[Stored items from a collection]

§

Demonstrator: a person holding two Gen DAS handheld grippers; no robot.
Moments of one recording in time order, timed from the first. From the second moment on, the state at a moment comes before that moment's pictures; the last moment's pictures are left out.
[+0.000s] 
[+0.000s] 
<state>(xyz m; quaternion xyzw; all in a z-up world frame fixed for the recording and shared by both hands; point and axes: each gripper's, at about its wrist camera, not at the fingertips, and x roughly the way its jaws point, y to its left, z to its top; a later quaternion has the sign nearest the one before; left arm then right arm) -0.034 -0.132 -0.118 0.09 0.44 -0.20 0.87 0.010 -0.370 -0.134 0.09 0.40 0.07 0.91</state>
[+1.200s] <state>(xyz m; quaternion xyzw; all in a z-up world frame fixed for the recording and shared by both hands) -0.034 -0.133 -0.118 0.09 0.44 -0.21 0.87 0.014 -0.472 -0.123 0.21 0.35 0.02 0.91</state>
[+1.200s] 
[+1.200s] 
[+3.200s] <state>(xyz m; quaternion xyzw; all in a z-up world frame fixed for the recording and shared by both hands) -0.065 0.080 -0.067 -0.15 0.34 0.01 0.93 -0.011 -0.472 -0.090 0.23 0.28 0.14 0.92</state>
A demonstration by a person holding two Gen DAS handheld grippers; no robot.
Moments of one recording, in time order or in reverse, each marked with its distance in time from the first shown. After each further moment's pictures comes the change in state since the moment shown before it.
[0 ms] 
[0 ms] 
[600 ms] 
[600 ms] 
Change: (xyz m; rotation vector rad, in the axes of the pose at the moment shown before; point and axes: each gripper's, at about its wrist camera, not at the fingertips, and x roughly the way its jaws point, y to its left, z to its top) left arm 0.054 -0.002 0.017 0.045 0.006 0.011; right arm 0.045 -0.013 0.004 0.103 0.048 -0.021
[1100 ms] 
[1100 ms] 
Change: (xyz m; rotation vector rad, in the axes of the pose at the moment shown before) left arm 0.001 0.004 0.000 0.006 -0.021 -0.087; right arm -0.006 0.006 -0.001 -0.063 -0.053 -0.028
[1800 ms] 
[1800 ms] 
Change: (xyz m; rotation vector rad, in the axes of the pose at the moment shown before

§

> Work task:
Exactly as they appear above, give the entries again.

> Output for this exercise:
Demonstrator: a person holding two Gen DAS handheld grippers; no robot.
Moments of one recording in time order, timed from the first. From the second moment on, the state at a moment comes before that moment's pictures; the last moment's pictures are left out.
[+0.000s] 
[+0.000s] 
<state>(xyz m; quaternion xyzw; all in a z-up world frame fixed for the recording and shared by both hands; point and axes: each gripper's, at about its wrist camera, not at the fingertips, and x roughly the way its jaws point, y to its left, z to its top; a later quaternion has the sign nearest the one before; left arm then right arm) -0.034 -0.132 -0.118 0.09 0.44 -0.20 0.87 0.010 -0.370 -0.134 0.09 0.40 0.07 0.91</state>
[+1.200s] <state>(xyz m; quaternion xyzw; all in a z-up world frame fixed for the recording and shared by both hands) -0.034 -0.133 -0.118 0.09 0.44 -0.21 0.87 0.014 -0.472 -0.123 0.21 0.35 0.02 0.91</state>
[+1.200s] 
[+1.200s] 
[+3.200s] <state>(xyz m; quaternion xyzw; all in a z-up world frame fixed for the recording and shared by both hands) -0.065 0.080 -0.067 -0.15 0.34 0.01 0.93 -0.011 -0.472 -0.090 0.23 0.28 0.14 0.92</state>
A demonstration by a person holding two Gen DAS handheld grippers; no robot.
Moments of one recording, in time order or in reverse, each marked with its distance in time from the first shown. After each further moment's pictures comes the change in state since the moment shown before it.
[0 ms] 
[0 ms] 
[600 ms] 
[600 ms] 
Change: (xyz m; rotation vector rad, in the axes of the pose at the moment shown before; point and axes: each gripper's, at about its wrist camera, not at the fingertips, and x roughly the way its jaws point, y to its left, z to its top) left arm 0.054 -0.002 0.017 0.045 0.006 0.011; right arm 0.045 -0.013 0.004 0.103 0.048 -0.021
[1100 ms] 
[1100 ms] 
Change: (xyz m; rotation vector rad, in the axes of the pose at the moment shown before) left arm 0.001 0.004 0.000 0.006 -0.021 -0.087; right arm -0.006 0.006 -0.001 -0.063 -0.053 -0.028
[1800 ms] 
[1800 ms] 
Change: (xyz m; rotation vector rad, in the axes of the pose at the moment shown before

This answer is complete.